We could understand the proposed algorithm x * reciprocal(d) < reciprocal(d) as a kind of sliding window with the size of d. Because we can not exactly represent the reciprocal of d as whole number, the sliding window is a little bit bigger than d. This leads to a difference between the proposed algorithm and the exact calculation, but the proposed algorithm still fulfills the requirement of selecting approximately every nth element (respectively every dth).

Applied verification

The verify the above statements, I wrote a small program, called zeroremainder available at Github.

This program allows to compare the results of the proposed algorithm with the result of the exact method (modulo operation) and calculate the difference of the results.

As I am primarily interested in the results on 32 bit data types and for divisors between 1 and 2000, my applied verification was focused on these parameters, while the zeroremainder test program does allow to check other number ranges as well.

Results

I ran zeroremainder on my 4 core i5 2.67 GHz for about 60 hours, using 100% CPU, to fully calculate the divisors from 2 to 10000 (inclusive) with dividends from 0 to 2^32-1.

Executed command:

zeroremainder -outputalldivisors -dividendend=0xffffffff -divisorend=10000 > 0_to_0xffffffff_2_to_10000_alldivisors.txt

The results of these calculations are:

The proposed algorithm returns in 9988 cases the same count of return value = true (and respectively false) as the exact method x % d == 0.
In the other 12 cases (divisors: 3, 5, 15, 17, 51, 85, 255, 257, 771, 1285, 3855, 4369), the difference of the counts of return value = true is exactly 1, which leads to an inaccuracy below 0.001%.
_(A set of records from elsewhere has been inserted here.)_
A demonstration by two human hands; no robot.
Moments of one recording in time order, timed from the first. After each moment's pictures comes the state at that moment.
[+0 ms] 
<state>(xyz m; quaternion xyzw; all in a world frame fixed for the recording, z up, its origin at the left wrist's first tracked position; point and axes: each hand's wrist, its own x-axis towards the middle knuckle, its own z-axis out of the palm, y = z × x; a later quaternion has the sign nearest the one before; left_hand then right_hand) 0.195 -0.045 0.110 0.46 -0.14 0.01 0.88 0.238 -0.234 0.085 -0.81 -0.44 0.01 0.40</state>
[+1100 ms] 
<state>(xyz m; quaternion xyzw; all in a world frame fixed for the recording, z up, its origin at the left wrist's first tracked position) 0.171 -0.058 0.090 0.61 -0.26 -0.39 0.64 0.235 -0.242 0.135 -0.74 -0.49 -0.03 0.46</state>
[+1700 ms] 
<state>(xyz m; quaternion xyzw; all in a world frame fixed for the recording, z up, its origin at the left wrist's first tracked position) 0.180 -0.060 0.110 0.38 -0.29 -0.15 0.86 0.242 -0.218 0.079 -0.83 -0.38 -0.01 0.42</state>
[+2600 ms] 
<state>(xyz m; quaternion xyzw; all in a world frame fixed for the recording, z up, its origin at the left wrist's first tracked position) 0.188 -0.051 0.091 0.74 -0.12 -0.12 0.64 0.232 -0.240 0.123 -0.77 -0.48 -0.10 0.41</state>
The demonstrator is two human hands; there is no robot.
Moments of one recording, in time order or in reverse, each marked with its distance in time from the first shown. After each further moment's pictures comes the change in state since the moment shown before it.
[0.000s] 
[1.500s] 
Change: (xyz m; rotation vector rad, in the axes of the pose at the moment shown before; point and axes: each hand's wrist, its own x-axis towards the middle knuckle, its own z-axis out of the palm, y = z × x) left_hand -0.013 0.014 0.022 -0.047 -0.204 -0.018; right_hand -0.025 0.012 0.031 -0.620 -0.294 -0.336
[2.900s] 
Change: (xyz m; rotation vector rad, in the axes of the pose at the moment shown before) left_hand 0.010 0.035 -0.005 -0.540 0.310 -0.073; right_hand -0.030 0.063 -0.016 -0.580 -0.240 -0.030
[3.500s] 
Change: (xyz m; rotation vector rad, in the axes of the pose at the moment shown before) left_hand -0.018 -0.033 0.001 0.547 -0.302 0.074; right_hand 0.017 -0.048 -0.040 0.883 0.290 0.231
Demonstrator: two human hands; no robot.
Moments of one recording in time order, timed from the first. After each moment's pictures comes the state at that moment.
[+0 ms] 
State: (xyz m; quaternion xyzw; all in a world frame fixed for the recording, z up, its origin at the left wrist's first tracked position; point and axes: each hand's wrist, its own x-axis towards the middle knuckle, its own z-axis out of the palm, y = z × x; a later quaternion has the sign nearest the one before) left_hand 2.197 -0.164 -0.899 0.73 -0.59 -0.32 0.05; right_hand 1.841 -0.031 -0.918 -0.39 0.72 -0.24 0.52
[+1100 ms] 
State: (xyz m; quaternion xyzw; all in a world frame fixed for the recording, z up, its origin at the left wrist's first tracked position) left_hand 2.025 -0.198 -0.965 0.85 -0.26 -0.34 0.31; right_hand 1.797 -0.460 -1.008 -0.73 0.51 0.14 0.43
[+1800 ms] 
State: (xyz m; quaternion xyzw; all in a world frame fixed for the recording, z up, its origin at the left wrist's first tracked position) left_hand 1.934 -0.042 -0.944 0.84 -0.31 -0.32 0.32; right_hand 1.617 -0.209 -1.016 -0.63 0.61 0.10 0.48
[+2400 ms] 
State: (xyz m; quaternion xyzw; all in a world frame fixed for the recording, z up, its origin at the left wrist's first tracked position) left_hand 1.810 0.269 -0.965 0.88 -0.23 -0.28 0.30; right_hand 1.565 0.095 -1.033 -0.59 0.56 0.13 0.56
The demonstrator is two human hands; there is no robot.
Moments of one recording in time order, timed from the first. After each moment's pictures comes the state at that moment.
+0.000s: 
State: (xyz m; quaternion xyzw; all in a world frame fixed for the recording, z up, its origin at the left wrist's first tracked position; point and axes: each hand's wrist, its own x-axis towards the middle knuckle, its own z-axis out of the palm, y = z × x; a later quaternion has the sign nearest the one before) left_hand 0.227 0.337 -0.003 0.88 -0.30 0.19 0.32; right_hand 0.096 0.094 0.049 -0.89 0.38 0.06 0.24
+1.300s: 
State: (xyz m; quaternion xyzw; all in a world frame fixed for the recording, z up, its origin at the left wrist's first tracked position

For easier verification of the results I sorted these by divisor and added a column with an exact value for the difference between the proposed algorithm and the modulo operation as a percent value as follows:

cat 0_to_0xffffffff_2_to_10000_alldivisors.txt | sort -n -k 2 | awk ' {print $0 " Difference exact (%): " sprintf("%.16f", 100-100/$8*$5)}' > 0_to_0xffffffff_2_to_10000_alldivisors_sorted_exact.txt

You may download these results as compressed bz2 archive 0_to_0xffffffff_2_to_10000_alldivisors_sorted_exact.txt.bz2.

Benchmarks

To get a feeling about the performance difference of the different algorithms I implemented a small go benchmark.

$ go test -bench=.
testing: warning: no tests to run
PASS
BenchmarkDivisionMod-4                100000000                11.1 ns/op
BenchmarkDivisionPow2-4               300000000                 4.21 ns/op
BenchmarkZeroremainderUint32-4        300000000                 4.46 ns/op
BenchmarkZeroremainderUint64-4        300000000                 4.50 ns/op
BenchmarkDivisionLt-4                 500000000                 3.34 ns/op
ok          /home/lubr/go/src/github.com/breml/zeroremainder    8.439s

I am aware of the fact that these results are not comparable with the implementation of this calculations in BPF, but the give me a feeling about the dimensions.

The easiest solution

While working on this solution I became aware of an even easier way to do the sampling by evaluating x < maxuint / d. The part maxuint / d may be calculated at initialization (like reciprocal(d)), where maxuint is the maximum number generated by the random number generator.

With this solution a simple comparison is enough to determine if a packet should be sampled or not.

This solution may be used, if the source for the random numbers guarantees for a even distribution of the random numbers throughout the whole range of possible numbers.

Disclaimer

This document is a compilation of observations and empirical studies of the described algorithm and by no means a formal proof.